„Gepumpt“ oder warum Oralsex krank macht

Jeden Tag wiederholen wir ständig, dass Rauchen schädlich ist und zu allen möglichen Krebsarten führt und dass es an der Zeit ist, auf einen gesünderen Lebensstil umzusteigen. Raucher können jedoch gleichermaßen auf der Seele derjenigen stehen, die ihren Oralsex genießen. In den USA sagten Ärzte, dass Menschen, die eine „verspielte Zunge“ bevorzugen, ein 22-mal höheres Risiko haben, an Kehlkopfkrebs zu erkranken. Und das ist 22-mal mehr im Vergleich zu Rauchern und ungesunden Menschen.
Der enge Kontakt zwischen der Mundschleimhaut und den Genitalien ist zweifellos angenehm. Wir sollten jedoch Phänomene wie das humane Papillomavirus nicht vergessen. Fast jeder Mensch in der modernen Gesellschaft hat einen kleinen Anteil daran, was jedoch keine schnelle Entwicklung der Krankheit verspricht. Oralsex kann jedoch zum Auslöser schwerwiegender Komplikationen in Form von bösartigen Neubildungen an Gaumen, Kehlkopf, Mandeln und Sprache werden. Ein markantes Beispiel dafür ist Bruce Dickinson, Leadsänger von Iron Maiden. Aufgrund seiner Krankheit liebt er die Selbstgefälligkeit der Frauen in Bezug auf verbale Hilfe.
Lesen Sie auch: Warum Oralsex gesundheitsgefährdend ist: Die Antwort der Ärzte
Viele Paare praktizieren Oralsex, um ihr Intimleben aufzupeppen.
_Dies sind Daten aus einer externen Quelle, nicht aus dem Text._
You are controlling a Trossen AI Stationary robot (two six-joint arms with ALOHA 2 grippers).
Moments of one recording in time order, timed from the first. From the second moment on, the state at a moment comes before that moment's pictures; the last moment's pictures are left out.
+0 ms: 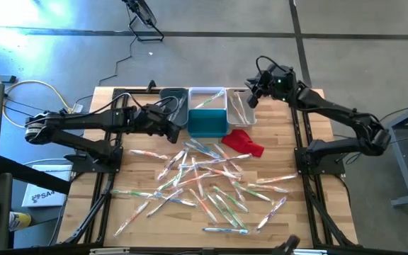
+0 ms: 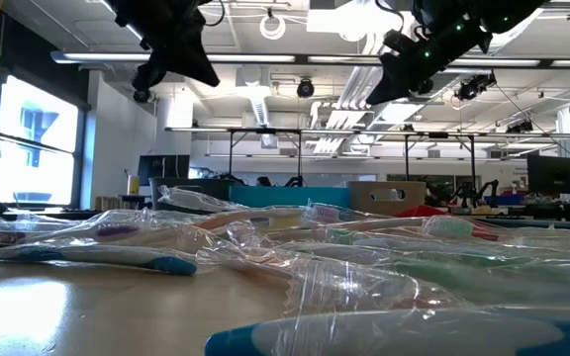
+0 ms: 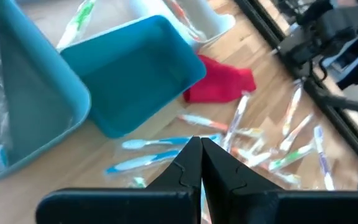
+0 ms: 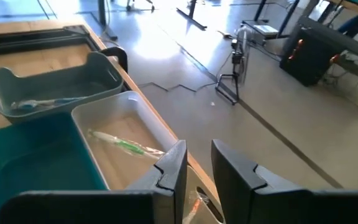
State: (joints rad) left arm 0.14 1.10 0.95 -0.45 -0.16 -0.76; right arm -0.72 1.20 0.91 -0.08 -0.02 -0.18
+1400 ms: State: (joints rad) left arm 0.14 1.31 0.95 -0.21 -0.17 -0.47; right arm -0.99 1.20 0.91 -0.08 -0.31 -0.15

Gleichzeitig halten viele diese Art der Liebkosung für absolut ungefährlich.
👅 Halsschmerzen und weiße Zunge nach Oralsex. Klinischer Fall Nr. 1045

Fellatio und Cunnilingus sind fast schon ein fester Bestandteil des Liebesspiels. Für viele ist ein solches Vorspiel die einzige Möglichkeit, sexuelle Spannungen abzubauen. Aber manchmal lohnt es sich, sich zu fragen: Ist der Orgasmus wirklich so wichtig, wenn er auf Kosten einer möglicherweise tödlichen Krankheit geht? Oder Sie können alternative Wege finden, um im Bett Befriedigung zu finden, die möglicherweise nicht so schlimme Folgen haben.